Division of Environmental Genetics and Molecular Toxicology, Department of Environmental Health, University of Cincinnati Medical Center, Cincinnati, OH 45267, United States.
Mol Cell Endocrinol. 2012 Jul 6;358(1):27-35. doi: 10.1016/j.mce.2012.02.012. Epub 2012 Feb 19.
Multiple phosphorylation sites on the human estrogen receptor (hER)α were identified and shown to influence mammary carcinogenesis. In contrast, functional phosphorylation sites of hERβ have yet to be experimentally identified and validated. Here, using mass spectrometry, we uncovered three serines (S75, S87, and S105) in the N-terminus of hERβ as targets of ERK1/2 and p38 kinases. We raised a specific antibody against phosphorylated S105 (pS105) and demonstrated that this site was endogenously phosphorylated in MDA-MB-231 and BT-474 cells. A phospho-mimetic mutant generated from hERβ1 was found to exhibit higher transactivation activity than hERβ1. Ectopic expression of this mutant inhibited cell migration and invasion, but did not affect cell growth and cell-cycle progression in these cell models. In breast cancer specimens, pS105-hERβ immunoreactivity was detected with a higher prevalence and intensity than that of hERβ1. These results underscore the functional importance of the first experimentally identified hERβ-phosphorylation site in breast cancer.

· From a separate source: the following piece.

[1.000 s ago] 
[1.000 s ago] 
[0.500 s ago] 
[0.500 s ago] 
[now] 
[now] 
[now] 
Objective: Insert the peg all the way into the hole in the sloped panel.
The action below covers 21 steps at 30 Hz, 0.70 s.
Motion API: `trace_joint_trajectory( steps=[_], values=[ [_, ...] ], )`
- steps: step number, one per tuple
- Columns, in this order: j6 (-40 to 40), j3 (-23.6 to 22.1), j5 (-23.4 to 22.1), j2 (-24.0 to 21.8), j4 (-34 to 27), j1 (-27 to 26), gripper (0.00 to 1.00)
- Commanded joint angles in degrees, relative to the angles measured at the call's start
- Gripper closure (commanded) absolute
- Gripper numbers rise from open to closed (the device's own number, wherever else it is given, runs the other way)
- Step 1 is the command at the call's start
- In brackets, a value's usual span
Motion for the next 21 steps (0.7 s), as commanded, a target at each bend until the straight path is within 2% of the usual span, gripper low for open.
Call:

人类雌激素受体(hER)α上的多个磷酸化位点已被鉴定出来,并被证明会影响乳腺癌的发生。相比之下,hERβ的功能磷酸化位点尚未经过实验鉴定和验证。在这里,我们使用质谱技术在 hERβ的 N 端发现了三个丝氨酸(S75、S87 和 S105),它们是 ERK1/2 和 p38 激酶的作用靶点。我们针对磷酸化 S105(pS105)产生了一种特异性抗体,并证明该位点在 MDA-MB-231 和 BT-474 细胞中是内源性磷酸化的。从 hERβ1 生成的磷酸模拟突变体被发现具有比 hERβ1 更高的转录激活活性。在这些细胞模型中,该突变体的异位表达抑制了细胞迁移和侵袭,但不影响细胞生长和细胞周期进程。在乳腺癌标本中,pS105-hERβ 的免疫反应性比 hERβ1 更为普遍和强烈。这些结果强调了第一个在乳腺癌中实验鉴定的 hERβ 磷酸化位点的功能重要性。